И однажды поэт в отчаянии упрекнул ее, сказав: «О прекрасная Слава, даже на проторенных путях и на романтических аллеях ты не можешь удержаться от веселья, воплей и гримас в обществе этих никчемных людей, меж тем как я в поте лица, тружусь на твое благо и мечтаю о тебе, а ты дразнишь меня и всегда проходишь мимо».
И Слава отвернулась от него и ушла, но на прощанье поглядела через плечо, улыбнулась как никогда прежде и еле слышно прошептала:
«Встретимся на кладбище на задворках работного дома лет через сто».
Западный ветер, что дует ласково и лениво, западный ветер, что дует непрестанно и сонно, непрестанно и сонно дует в сторону Греции, донес голос цветов.
— Леса исчезли, леса сошли на нет, бросив нас; люди нас больше не любят; мы так одиноки под луной. По некогда прекрасным полям мчатся огромные машины, дороги тяжко и страшно пролегли по всей земле.
Поглотив траву, расползлась раковая опухоль городов; они неумолчно громыхают притонами, сверкают огнями, пятная позором ночь.
Леса исчезли, о Пан, леса исчезли. Как далека твоя песнь, о Пан, так далека.
Ночью я стоял между двух железнодорожных перронов на окраине Мидланд-сити. Вдоль одного каждые две минуты проносился поезд, и вдоль другого каждые пять минут проносились два поезда. Рядом высились ярко освещенные фабрики, и небо над ними было зловещего цвета, каким бывает лишь в кошмарном сне.
Город наступал, правы были цветы; тогда-то я и научился слышать их плач. А однажды услышал в волнующей музыке ветра из Аркадии укоряющий ответ Пана: «Потерпите чуть-чуть, это ненадолго».
И даже в наши дни лозунг «Славная победа во имя сил стремительности» прибит на дверях улитки.

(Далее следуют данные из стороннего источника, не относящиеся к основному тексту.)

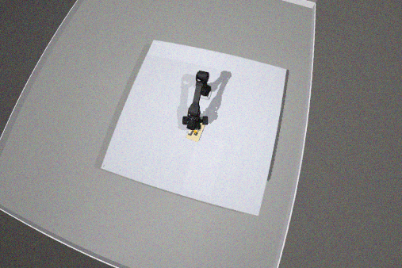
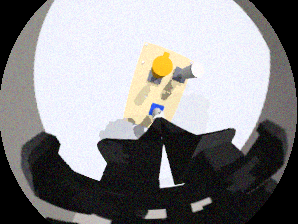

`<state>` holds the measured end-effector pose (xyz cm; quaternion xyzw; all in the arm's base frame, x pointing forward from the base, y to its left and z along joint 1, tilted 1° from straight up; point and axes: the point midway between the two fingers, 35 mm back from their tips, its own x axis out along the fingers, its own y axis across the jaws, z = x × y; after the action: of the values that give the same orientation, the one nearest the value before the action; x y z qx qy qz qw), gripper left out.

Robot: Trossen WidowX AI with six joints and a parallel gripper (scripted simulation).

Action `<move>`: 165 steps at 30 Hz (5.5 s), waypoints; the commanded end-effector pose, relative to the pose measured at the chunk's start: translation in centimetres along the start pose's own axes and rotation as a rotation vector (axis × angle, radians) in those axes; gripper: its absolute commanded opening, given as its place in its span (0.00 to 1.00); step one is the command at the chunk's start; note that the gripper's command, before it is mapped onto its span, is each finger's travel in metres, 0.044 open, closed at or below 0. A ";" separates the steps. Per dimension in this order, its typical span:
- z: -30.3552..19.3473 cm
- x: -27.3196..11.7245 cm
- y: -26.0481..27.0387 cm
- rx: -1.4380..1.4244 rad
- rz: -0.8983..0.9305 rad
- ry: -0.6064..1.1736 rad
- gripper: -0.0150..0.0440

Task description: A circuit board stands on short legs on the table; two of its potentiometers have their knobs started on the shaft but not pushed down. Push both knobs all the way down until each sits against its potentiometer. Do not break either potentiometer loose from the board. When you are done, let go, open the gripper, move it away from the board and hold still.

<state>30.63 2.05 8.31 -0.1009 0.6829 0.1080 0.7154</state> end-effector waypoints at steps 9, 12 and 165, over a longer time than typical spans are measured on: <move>0.2 1.4 -0.1 0.004 0.000 0.015 0.25; 0.2 1.4 -0.1 0.004 0.000 0.015 0.25; 6.6 -2.9 -0.1 1.530 -0.007 0.008 0.25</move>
<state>36.83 3.86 11.51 0.4200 0.5712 -0.3953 0.5840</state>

Когда рекламодатель узрел в рассветной дымке силуэты церковных шпилей, он глядел на них и рыдал. «О если бы так, — говорил он, — выглядела реклама тефтелек „Бифо“, таких вкусных, таких питательных, кладите их в суп, они так нравятся дамам».
Писать о небывалом и фантастическом не так просто. Если вы имеете дело с невероятным, вы должны сделать его вероятным, иначе читателю будет неинтересно.

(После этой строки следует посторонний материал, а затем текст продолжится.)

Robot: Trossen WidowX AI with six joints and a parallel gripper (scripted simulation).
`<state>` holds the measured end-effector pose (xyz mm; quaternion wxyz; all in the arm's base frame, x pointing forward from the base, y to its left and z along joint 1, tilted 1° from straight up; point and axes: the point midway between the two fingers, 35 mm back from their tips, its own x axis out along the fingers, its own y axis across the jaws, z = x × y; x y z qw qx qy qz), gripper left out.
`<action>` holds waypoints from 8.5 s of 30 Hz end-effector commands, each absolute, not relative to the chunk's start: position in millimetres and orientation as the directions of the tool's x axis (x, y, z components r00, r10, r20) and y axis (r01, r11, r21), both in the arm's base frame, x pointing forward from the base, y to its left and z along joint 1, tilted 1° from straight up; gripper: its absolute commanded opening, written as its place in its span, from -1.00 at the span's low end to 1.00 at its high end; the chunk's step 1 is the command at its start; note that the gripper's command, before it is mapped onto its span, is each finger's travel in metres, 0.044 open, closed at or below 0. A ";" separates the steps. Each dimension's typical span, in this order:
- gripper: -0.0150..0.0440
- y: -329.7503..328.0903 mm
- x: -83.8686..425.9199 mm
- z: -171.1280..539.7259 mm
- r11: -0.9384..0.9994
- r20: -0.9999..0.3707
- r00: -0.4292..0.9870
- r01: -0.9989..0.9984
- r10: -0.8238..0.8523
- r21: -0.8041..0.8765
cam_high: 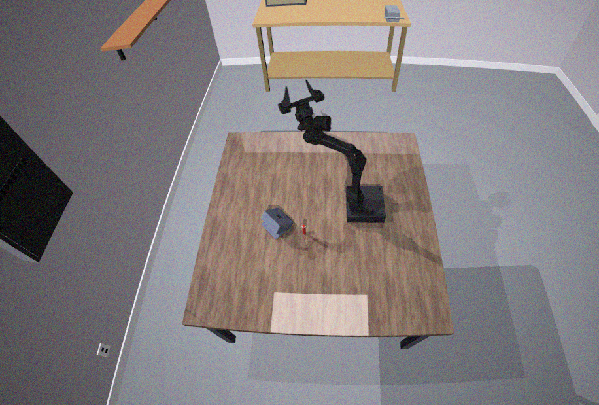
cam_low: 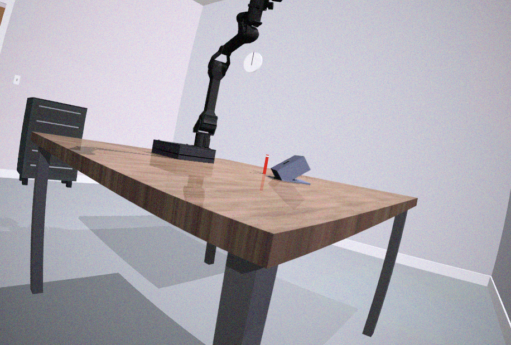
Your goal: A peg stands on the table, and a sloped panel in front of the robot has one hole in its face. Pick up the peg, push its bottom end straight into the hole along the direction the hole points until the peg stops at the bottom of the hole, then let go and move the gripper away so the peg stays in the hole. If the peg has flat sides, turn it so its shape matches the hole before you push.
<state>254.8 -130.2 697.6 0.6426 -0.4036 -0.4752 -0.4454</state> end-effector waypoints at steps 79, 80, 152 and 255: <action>1.00 82.2 371.9 120.5 0.870 -0.928 0.368 -0.475 0.059 -0.133; 1.00 83.6 364.6 115.6 0.868 -0.940 0.336 -0.481 0.055 -0.121; -0.07 95.0 293.3 21.7 0.856 -0.999 0.039 -0.517 -0.005 -0.025; -0.49 35.2 326.9 113.6 0.816 -0.945 0.204 -0.570 0.256 0.098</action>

Лучше быть птицей, которой негде летать, чем богом, которому никто не поклоняется и не возносит молитв.
Разве может человек оскорбить бога?
Боюсь, человеческий род нелогичен — или логика бесчеловечна.

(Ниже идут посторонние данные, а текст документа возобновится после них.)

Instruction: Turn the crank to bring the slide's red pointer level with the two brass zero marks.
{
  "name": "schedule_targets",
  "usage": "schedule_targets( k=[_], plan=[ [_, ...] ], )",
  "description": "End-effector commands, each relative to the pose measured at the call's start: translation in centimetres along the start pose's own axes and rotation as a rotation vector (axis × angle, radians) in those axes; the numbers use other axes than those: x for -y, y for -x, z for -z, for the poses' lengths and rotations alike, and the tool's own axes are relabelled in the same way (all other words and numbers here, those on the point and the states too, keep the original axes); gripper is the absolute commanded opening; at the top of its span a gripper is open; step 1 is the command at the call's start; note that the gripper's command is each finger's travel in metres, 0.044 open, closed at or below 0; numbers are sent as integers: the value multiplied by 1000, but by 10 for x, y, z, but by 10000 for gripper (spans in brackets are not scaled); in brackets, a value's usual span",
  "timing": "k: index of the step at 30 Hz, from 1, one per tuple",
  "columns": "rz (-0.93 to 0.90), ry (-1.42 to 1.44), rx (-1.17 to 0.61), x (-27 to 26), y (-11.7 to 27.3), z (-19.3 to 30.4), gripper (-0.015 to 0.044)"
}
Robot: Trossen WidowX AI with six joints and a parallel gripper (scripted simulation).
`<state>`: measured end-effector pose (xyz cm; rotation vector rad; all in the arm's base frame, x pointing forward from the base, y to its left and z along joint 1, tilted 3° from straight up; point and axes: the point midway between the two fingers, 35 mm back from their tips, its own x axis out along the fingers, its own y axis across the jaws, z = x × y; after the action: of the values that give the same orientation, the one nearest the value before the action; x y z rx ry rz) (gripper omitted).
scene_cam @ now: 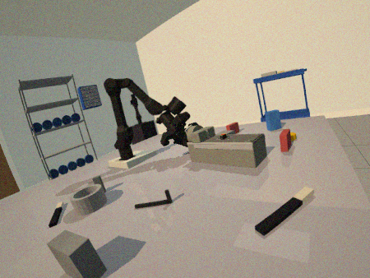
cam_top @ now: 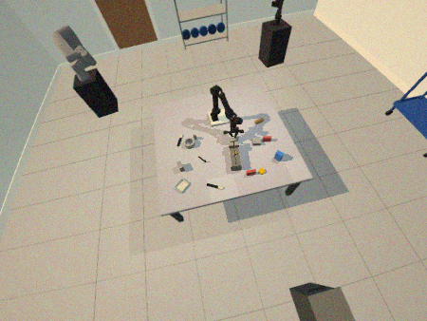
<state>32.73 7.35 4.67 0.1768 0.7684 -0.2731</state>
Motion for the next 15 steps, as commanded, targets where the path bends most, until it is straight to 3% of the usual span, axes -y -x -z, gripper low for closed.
schedule_targets(
  k=[1, 15],
  plan=[
    [-25, 2, 2, -9, 2, -2, 0],
    [-25, 2, 2, -9, 4, -3, 0]
  ],
)
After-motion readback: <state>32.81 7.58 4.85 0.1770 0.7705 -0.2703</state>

Смотрите — вот лениво плывут обломки Вавилона, а вот — то, что некогда было Ниневией; их цари и царицы уже в глубине, под грузом веков, что скрыли громаду пропитанного влагой Тира и окутали темнотой и мраком Персеполь.
Другие же… На дне моря, усыпанном венками, я смутно различаю очертания затонувших кораблей.
Все наши корабли непригодны к плаванию изначально.
А плотик, что сделал Гомер для Елены — плывет.
Мирам не суждена вечность; только песня бессмертна.